**Brief:**
Your answer should be one number, the count of lines in the data that hold "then".

**Exercise materials:**
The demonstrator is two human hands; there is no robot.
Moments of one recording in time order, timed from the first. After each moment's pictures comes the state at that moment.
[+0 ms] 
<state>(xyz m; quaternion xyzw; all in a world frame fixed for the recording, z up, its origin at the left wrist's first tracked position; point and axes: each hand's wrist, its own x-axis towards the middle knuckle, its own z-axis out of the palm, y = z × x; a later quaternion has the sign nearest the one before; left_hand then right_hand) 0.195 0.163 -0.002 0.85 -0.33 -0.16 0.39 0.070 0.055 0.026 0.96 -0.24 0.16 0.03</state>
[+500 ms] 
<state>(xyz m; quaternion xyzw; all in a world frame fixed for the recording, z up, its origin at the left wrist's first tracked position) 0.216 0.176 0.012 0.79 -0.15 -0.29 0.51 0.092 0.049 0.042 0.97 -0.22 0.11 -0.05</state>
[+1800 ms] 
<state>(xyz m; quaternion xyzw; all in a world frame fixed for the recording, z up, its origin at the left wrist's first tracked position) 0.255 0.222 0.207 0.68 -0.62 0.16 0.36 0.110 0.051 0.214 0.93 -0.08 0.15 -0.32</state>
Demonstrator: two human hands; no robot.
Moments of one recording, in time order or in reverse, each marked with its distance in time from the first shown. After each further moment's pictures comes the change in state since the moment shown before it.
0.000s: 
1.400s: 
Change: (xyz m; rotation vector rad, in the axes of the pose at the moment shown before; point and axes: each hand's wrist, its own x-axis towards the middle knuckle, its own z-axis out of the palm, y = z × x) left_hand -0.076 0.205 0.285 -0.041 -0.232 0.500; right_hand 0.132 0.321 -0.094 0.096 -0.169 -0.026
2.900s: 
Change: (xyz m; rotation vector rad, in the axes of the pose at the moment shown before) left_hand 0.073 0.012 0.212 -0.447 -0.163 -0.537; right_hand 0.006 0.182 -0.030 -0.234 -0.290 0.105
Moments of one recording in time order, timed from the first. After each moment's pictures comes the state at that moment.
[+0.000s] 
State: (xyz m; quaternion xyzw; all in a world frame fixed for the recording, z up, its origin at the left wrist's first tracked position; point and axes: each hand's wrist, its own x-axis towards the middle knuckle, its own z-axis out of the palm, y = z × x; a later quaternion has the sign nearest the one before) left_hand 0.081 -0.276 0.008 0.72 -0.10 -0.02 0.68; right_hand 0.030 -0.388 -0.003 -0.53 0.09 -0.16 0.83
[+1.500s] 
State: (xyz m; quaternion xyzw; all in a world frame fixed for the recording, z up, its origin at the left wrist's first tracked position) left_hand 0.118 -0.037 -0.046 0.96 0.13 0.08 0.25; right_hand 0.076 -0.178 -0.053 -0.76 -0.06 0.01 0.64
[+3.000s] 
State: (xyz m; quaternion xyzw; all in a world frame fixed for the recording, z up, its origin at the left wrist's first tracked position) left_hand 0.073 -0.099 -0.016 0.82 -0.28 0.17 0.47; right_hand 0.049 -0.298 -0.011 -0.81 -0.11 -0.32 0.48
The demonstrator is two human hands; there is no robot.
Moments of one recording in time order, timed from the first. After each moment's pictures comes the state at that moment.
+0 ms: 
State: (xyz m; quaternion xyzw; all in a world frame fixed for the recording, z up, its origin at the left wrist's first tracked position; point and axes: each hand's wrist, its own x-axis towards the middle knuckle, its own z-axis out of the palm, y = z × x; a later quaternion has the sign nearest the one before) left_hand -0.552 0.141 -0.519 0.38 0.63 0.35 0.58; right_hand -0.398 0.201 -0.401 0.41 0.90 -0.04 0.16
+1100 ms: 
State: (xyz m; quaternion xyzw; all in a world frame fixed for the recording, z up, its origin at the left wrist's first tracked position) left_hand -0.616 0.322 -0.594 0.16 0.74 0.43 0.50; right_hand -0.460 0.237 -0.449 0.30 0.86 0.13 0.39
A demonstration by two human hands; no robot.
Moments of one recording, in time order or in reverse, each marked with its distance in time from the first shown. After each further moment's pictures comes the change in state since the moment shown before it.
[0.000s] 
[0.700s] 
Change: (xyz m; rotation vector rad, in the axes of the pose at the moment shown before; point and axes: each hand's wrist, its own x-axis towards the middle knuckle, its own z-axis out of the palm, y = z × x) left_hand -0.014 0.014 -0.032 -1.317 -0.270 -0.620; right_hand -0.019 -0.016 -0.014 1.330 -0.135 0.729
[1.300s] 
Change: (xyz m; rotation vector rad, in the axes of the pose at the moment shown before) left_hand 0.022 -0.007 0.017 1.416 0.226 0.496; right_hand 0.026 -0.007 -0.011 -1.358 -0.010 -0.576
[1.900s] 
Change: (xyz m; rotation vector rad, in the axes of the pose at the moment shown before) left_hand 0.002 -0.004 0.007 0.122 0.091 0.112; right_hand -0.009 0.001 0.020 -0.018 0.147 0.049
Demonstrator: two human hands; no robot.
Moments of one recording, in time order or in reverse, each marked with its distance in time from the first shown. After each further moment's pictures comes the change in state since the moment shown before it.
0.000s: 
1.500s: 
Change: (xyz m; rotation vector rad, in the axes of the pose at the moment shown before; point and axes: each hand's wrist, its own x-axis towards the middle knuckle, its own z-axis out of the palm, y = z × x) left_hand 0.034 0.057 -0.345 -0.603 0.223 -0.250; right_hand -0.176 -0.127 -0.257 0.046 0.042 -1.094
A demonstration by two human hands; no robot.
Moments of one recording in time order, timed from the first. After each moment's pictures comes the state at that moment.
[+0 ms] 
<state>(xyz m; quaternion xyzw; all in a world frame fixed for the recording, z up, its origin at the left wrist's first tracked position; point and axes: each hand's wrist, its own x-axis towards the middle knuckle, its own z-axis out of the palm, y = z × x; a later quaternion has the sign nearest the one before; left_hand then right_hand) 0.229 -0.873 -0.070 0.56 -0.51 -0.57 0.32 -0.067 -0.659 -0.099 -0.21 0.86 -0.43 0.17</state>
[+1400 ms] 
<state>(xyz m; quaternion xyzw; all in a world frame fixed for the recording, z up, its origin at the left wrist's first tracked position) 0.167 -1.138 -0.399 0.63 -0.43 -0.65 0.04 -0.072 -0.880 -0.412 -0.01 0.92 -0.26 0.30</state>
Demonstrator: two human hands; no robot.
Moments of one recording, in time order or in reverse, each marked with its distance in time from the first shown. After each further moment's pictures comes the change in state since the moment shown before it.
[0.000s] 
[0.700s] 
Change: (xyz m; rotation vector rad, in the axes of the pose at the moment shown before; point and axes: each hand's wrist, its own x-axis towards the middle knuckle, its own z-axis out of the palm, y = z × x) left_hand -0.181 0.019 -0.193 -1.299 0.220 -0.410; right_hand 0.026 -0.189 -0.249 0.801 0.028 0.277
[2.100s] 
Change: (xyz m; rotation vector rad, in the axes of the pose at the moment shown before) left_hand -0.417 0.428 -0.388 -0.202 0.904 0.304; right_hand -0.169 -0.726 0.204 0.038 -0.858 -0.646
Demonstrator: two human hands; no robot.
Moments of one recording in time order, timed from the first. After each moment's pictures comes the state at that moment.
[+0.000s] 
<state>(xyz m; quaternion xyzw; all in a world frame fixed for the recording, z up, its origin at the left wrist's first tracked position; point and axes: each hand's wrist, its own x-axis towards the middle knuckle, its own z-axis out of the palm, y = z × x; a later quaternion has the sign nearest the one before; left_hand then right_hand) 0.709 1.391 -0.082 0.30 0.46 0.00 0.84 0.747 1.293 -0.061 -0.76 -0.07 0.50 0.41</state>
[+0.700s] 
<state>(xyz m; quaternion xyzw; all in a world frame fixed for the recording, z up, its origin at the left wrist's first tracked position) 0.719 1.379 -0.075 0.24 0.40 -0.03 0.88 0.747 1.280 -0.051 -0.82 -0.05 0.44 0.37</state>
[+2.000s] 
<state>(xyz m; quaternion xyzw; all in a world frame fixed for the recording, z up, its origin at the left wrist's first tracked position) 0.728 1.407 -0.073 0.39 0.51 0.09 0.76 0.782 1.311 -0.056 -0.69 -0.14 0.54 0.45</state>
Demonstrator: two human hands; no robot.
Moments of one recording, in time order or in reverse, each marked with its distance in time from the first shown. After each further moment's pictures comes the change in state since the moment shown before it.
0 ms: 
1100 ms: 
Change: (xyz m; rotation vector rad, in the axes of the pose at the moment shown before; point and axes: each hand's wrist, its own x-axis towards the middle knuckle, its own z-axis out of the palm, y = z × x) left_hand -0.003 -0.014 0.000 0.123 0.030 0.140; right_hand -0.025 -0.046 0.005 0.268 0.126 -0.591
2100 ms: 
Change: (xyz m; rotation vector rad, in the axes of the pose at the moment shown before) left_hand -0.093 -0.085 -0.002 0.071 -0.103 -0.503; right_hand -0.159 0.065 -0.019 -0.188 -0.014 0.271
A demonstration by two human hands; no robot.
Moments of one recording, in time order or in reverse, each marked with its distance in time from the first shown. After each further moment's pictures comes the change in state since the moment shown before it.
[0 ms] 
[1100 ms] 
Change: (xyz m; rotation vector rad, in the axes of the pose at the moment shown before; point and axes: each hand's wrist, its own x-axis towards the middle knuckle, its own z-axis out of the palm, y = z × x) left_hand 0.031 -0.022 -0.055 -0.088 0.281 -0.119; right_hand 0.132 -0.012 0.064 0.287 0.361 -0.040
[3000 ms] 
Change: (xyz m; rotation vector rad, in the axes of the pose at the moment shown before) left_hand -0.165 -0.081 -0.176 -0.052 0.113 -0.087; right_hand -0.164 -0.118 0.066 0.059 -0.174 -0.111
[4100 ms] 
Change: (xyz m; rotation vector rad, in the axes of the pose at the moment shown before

**Exercise response:**
3